> _YOUR OBJECTIVE_:
Report how many lines in the entries below have the word "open" in them, and give no other words.
*** Begin section ***
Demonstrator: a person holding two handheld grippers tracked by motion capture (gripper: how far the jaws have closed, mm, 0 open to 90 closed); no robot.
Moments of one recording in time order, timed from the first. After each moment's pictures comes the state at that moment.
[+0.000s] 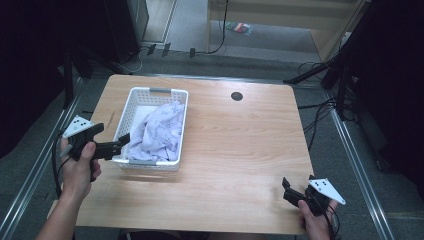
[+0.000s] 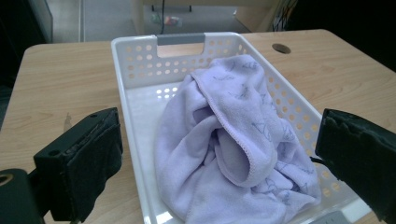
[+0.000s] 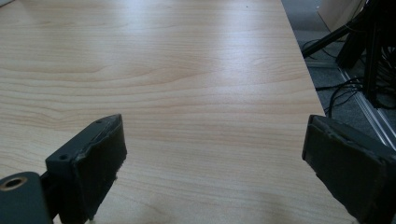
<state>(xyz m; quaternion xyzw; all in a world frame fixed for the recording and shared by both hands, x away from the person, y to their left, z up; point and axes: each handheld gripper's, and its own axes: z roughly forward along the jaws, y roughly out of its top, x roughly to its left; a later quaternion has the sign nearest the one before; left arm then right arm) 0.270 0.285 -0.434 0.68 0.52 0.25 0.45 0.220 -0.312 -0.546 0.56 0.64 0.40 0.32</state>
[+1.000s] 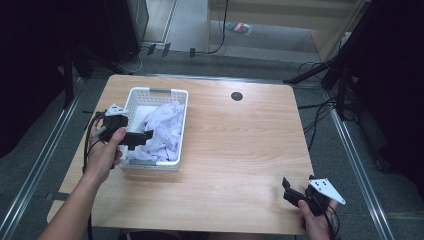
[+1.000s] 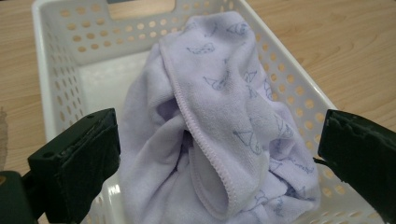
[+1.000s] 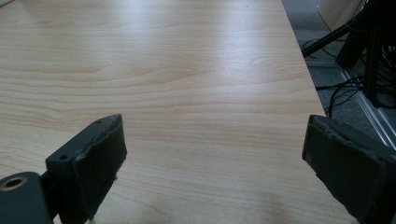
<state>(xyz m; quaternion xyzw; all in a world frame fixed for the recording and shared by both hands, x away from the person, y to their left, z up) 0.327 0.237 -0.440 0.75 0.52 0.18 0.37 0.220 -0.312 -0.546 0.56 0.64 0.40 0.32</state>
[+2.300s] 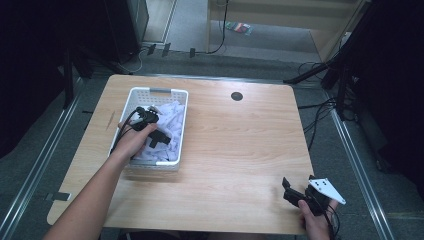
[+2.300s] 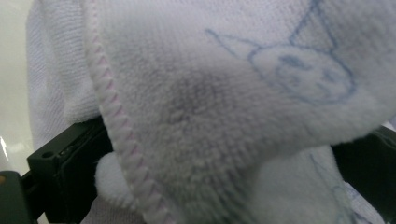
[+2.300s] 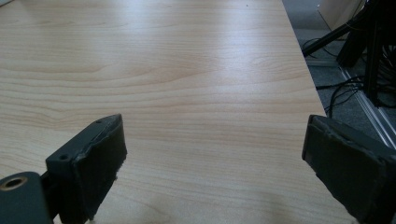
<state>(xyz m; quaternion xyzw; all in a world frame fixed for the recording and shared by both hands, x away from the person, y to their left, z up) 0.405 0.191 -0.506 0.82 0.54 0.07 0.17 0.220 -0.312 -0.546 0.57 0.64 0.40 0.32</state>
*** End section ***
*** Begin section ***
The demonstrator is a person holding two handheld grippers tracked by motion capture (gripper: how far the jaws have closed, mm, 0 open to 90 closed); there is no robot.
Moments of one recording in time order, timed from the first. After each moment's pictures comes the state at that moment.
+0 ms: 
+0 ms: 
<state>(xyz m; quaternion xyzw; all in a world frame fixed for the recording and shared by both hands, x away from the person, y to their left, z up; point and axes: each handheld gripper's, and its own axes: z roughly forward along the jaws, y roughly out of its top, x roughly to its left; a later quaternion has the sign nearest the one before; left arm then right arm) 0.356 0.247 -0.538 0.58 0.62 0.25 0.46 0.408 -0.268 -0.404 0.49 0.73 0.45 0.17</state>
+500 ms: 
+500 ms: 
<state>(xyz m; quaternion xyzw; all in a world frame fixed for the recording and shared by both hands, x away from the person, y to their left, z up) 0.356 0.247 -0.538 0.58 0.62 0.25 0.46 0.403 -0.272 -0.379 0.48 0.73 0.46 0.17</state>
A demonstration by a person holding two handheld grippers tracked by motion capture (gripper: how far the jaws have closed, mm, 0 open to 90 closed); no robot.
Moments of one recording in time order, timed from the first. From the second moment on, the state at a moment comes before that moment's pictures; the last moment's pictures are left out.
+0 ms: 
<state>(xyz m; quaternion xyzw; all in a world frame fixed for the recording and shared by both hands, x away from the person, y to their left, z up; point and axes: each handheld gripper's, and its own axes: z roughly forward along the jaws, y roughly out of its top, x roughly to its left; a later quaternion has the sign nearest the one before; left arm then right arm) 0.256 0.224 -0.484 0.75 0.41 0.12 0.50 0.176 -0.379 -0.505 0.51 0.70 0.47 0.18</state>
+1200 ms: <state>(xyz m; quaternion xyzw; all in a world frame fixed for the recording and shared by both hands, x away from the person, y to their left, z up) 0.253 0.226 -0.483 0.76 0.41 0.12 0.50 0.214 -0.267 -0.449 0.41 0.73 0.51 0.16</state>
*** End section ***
> _EXERCISE ANSWER_:
3